## Your instructions
Go line by line through the listing below and copy those that hold "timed".

## Exercise material
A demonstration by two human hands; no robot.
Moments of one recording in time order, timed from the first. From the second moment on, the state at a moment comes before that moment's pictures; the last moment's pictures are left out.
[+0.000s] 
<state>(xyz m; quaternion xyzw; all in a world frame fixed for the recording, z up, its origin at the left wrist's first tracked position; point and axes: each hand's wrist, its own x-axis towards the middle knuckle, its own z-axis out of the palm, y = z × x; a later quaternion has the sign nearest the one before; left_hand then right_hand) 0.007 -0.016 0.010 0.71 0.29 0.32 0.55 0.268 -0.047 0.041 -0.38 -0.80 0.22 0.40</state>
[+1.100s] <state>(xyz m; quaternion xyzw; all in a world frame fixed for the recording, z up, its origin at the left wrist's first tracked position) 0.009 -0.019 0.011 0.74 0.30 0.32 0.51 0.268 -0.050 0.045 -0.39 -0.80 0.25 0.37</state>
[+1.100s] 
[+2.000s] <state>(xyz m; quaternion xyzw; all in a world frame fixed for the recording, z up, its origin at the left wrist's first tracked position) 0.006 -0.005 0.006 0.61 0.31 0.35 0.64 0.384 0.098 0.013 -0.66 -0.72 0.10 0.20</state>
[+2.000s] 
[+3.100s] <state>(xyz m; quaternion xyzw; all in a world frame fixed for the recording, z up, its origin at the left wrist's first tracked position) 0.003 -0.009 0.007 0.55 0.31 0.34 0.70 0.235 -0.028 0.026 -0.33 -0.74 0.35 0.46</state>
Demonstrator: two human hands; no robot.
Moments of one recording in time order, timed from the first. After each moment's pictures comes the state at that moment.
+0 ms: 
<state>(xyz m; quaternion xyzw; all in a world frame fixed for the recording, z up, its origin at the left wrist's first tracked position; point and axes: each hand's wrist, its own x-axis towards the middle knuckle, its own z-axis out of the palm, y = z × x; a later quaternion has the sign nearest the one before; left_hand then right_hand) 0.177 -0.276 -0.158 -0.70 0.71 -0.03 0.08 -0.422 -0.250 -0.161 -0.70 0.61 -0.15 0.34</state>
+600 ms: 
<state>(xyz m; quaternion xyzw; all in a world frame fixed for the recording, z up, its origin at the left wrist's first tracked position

## Expected answer
Moments of one recording in time order, timed from the first. From the second moment on, the state at a moment comes before that moment's pictures; the last moment's pictures are left out.
Moments of one recording in time order, timed from the first. After each moment's pictures comes the state at that moment.

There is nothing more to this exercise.